Joshua Alston of The A.V. Club gave the episode a "B" grade and praised the writing, crediting the episode's writer Mike O'Malley for the perfect balance of shock humor and drama: "I'm ready to declare O'Malley this show's MVP. He seems to have a precise understanding of the show's voice that elevates any episode he writes. [...] There's something about the way he integrates the show's elements that always feels incredibly balanced and confident." However, Alston disliked the ending of Jody performing oral sex on an unconscious Karen, criticizing the storyline's absence of consent and finding it unfunny: "I don't like the idea of the joke. I don't like the idea that a woman could be brought out of a coma by being sexually stimulated, even when the woman is Karen, a character we've seen be less than judicious about her sexual exploits." John Vilanova of Paste was largely mixed in his review. Vilanova disliked Frank's storyline, saying it has "quickly lost steam", and criticized the pacing of the episode: "After the show seemed to be building serious momentum last week, things feel like they've stalled a little here because, honestly, not that much happens." Vilanova ultimately gave the episode a 6.9 out of 10 rating, further concluding "in what has been an unfortunate theme all season, the show's only consistent thread has been its inconsistency."

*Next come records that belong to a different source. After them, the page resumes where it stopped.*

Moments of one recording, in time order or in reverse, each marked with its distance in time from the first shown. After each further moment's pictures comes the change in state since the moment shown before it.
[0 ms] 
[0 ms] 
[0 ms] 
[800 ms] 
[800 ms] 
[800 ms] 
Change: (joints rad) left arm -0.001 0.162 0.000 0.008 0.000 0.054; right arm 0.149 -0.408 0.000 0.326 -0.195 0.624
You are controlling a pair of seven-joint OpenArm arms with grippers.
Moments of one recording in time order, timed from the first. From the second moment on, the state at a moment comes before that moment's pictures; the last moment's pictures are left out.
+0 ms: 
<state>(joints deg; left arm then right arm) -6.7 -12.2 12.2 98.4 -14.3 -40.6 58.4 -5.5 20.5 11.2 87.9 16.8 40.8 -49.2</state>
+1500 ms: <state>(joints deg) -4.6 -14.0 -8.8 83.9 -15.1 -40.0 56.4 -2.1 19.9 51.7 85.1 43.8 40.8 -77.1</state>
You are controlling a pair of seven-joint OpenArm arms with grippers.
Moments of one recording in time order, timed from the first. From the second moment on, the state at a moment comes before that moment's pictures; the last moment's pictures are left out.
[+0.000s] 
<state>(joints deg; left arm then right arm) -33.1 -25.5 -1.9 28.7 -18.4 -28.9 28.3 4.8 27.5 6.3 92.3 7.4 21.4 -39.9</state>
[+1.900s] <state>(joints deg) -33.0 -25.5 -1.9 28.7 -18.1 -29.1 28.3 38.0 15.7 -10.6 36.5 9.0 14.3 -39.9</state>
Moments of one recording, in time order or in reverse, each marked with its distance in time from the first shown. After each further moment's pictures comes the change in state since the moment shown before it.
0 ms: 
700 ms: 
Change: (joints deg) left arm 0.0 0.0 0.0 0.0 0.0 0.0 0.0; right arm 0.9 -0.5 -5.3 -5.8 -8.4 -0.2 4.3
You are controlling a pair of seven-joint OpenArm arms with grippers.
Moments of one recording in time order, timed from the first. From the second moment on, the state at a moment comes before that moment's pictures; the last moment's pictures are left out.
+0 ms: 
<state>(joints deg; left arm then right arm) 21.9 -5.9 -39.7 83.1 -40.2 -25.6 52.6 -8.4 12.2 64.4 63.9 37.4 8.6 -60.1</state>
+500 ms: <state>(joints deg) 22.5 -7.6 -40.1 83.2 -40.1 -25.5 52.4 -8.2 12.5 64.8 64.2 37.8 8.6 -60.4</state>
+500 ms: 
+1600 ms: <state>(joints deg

David Crow of Den of Geek was intrigued by the humanization of Karen's character: "Karen is an interesting creation for the American version of Shameless. Like many antagonists on cable television, she is written far nastier and crueler than anything you can find on the networks. [...] After spending all of Season 2 convincing us that she is a textbook sociopath with narcissistic tendencies, the writers are humanizing her after the fact." Nick McHatton of TV Fanatic gave the episode a 4 star rating out of 5 and wrote, "It seems incredible that a bum like Frank Gallagher could become such an important pawn in the war between gay marriage activists and conversion therapy believers. However "Civil Wrongs" proved that even guys like Frank can have an impact."